Find out the moment of inertia of the following structure (written as $PHYSICS$ ) about the axis $AB$ made of thin uniform rods of mass per unit length $\lambda$ .

A. $13\lambda {l^3}$
B. $10\lambda {l^3}$
C. $7\lambda {l^3}$
D. $11\lambda {l^3}$

Answer 1

In this question, use the moment of inertia concept that is product of mass and square of its perpendicular distance from the origin to calculate the moment of inertia of a latter. The total number of letters in “PHYSICS” is $7$. And multiply the moment of inertia by seven to calculate the total moment of inertia.
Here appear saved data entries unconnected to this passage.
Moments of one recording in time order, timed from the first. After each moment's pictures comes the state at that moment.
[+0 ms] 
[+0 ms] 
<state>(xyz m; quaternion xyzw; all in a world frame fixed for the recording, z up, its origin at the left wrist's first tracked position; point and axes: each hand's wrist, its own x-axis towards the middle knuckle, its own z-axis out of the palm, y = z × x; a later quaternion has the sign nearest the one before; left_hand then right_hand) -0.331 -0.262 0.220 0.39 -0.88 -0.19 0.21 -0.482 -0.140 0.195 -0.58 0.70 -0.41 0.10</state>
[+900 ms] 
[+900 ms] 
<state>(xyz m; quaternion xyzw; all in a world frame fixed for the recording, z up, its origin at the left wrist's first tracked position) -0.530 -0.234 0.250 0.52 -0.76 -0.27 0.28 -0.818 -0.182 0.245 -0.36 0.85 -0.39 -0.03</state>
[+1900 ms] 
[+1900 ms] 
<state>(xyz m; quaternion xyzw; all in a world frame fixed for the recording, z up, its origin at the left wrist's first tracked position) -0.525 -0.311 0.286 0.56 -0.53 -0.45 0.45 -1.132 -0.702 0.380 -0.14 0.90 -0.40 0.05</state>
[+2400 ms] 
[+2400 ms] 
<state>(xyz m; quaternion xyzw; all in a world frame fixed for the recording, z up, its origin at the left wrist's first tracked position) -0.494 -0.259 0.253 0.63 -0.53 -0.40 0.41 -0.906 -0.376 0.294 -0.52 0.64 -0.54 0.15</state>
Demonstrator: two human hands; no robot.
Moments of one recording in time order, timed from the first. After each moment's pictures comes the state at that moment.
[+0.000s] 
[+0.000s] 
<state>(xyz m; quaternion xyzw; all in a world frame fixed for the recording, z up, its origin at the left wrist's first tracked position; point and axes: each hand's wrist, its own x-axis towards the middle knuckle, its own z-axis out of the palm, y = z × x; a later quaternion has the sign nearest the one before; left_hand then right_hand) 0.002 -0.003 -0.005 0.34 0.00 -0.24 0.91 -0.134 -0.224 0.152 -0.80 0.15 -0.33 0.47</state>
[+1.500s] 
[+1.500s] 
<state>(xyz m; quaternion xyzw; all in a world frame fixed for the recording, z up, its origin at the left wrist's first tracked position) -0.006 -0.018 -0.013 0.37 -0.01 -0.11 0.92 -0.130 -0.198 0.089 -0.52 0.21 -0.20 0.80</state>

Complete step by step answer:
In this problem, first we must know about the moment of inertia. As per definition we know that, moment of inertia is a quantity representing the body’s tendency to resist the angular acceleration, which is the sum of the products of the mass of each particle in the body with square of its distance from the axis of rotation moment of inertia is used to calculate the angular momentum and allows us to explain how is the rotation motion change when the distribution of mass change.

As we know that the mathematical expression of the moment of inertia is,
$I = m{r^2}$

Where, $r$ is the perpendicular distance from the origin and $m$ is the mass.

Also, in this question given that mass per unit length is $\lambda$ and the perpendicular distance from the origin is $l$
So, the mass will be,
$m = \lambda \times l$
It is given in the question that each letter is made up of same rod, so the mass of each latter will be $m = \lambda \times l$

Now we will calculate the moment of inertia of letter $P$ by substituting the values in the moment of inertia equation as,
$I = \lambda l \times {l^2}$
$\Rightarrow I = \lambda {l^3}$

As we know that the total latter in the word PHYSICS is $7$.
Therefore, the total moment of inertia of the word Physics will be $7\lambda {l^3}$

Therefore, option C is correct.

Note:
The given question is based on the length of the rod as the density of the rod is depend on the length, so we have taken the distance based on the center of the rod length, but if the density depend on the volume of the rod then the distance will be taken on the basis on the center of mass.